= Thomas Harvey (16th-century MP) =

English politician

Thomas Harvey (by 1512 – 1577 or later) was an English politician.

He was the son of Nicholas Harvey (d. 1532) by his first wife Elizabeth. William FitzWilliam, 1st Earl of Southampton was his maternal uncle. In 1638 Nicholas Bourbon (the elder), who had been one of his tutor's, praised him for his fluency in classical and modern languages.

He was elected as Member (MP) of the Parliament of England for New Shoreham in March 1553, through the influence of his cousin Sir Anthony Browne, who was the sheriff of Surrey and Sussex. In October 1553 he was elected for Orford, presumably as a result of his family's links to the county. His subsequent election to sit for Midhurst in November 1554 and in 1558 were again due to the influence of Sir Anthony Browne, who was patron of the seat. He was appointed Knight Marshal in March 1558.
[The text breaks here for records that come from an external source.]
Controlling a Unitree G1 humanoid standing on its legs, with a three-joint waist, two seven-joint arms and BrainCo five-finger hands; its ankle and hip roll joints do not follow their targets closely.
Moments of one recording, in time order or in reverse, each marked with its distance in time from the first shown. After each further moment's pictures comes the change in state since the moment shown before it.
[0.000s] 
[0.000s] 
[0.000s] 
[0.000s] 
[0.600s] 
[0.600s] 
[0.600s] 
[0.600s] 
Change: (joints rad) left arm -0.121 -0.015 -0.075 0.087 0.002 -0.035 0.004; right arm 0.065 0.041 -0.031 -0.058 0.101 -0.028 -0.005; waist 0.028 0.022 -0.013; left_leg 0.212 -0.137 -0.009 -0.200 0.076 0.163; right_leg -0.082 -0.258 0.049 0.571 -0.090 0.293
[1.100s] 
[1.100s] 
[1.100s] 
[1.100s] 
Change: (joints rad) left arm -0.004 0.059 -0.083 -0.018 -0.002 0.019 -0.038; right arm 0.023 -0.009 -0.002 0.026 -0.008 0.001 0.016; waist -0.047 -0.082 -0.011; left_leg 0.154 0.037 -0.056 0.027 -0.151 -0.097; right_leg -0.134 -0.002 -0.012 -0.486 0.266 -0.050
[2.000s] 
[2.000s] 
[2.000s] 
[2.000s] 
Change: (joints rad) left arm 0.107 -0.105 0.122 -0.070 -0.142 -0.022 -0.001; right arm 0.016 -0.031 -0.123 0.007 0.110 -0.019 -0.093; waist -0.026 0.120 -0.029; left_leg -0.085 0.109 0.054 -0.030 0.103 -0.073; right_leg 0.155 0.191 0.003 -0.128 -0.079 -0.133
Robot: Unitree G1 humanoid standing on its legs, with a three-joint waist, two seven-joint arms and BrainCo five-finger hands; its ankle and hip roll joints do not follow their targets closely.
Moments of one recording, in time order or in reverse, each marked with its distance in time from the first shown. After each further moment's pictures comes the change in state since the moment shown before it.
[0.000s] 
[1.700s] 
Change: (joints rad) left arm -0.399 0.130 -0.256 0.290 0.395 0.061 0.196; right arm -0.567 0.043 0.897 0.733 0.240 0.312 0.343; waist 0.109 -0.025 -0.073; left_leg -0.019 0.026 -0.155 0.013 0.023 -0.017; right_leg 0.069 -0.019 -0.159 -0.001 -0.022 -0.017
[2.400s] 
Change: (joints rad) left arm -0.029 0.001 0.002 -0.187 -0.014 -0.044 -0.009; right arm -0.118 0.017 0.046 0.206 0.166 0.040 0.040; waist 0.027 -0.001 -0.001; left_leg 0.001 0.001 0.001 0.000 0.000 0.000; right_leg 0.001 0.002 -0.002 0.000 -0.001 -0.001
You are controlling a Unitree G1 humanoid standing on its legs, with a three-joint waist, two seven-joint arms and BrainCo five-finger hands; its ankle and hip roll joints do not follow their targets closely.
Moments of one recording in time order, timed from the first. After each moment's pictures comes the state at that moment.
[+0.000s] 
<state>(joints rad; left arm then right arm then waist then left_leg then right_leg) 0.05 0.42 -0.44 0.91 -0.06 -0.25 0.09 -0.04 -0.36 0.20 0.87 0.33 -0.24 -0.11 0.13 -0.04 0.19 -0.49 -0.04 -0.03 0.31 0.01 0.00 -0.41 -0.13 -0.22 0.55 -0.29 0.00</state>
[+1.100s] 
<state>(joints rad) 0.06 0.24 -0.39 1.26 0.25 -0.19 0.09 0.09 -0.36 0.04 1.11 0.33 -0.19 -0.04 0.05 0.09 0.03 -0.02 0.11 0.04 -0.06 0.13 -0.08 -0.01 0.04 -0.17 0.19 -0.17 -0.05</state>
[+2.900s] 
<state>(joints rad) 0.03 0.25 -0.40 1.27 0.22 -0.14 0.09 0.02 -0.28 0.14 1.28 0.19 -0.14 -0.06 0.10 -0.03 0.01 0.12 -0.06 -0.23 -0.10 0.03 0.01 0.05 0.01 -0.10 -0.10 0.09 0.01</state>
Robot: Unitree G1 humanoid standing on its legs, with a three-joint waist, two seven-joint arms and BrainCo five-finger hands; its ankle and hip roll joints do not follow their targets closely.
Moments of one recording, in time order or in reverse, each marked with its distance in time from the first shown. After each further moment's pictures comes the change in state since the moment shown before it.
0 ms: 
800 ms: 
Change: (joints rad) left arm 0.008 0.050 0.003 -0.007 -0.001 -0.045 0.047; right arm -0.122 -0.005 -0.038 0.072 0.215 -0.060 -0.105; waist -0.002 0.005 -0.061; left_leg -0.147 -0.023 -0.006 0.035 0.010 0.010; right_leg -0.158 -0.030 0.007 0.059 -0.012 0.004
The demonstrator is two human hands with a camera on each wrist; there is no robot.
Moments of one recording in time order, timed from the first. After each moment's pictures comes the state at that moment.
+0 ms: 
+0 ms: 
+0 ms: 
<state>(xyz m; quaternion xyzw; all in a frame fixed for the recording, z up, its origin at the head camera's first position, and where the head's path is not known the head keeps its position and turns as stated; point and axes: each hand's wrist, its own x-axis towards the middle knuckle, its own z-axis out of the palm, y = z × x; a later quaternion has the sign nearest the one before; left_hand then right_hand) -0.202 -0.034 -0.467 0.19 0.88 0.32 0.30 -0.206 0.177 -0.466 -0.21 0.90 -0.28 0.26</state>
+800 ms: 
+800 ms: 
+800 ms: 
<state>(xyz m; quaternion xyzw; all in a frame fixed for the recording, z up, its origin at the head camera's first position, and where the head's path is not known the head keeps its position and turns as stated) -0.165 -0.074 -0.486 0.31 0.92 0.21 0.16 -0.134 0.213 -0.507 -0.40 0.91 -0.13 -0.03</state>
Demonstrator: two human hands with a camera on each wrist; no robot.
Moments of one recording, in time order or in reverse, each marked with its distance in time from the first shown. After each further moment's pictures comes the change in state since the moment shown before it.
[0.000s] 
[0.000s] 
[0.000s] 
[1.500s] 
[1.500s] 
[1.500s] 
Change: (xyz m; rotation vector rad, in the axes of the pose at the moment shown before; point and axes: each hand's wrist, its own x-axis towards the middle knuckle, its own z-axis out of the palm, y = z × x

Following the accession of Elizabeth I he left England and used his language skills in the service of Philip II, Don Juan of Austria and the Duke and Duchess of Feria. In 1577 he was arrested on the orders of the States General of the Netherlands and probably died in prison.

A portrait of Harvey was included in the catalogue of paintings at Abbotsford in 1888.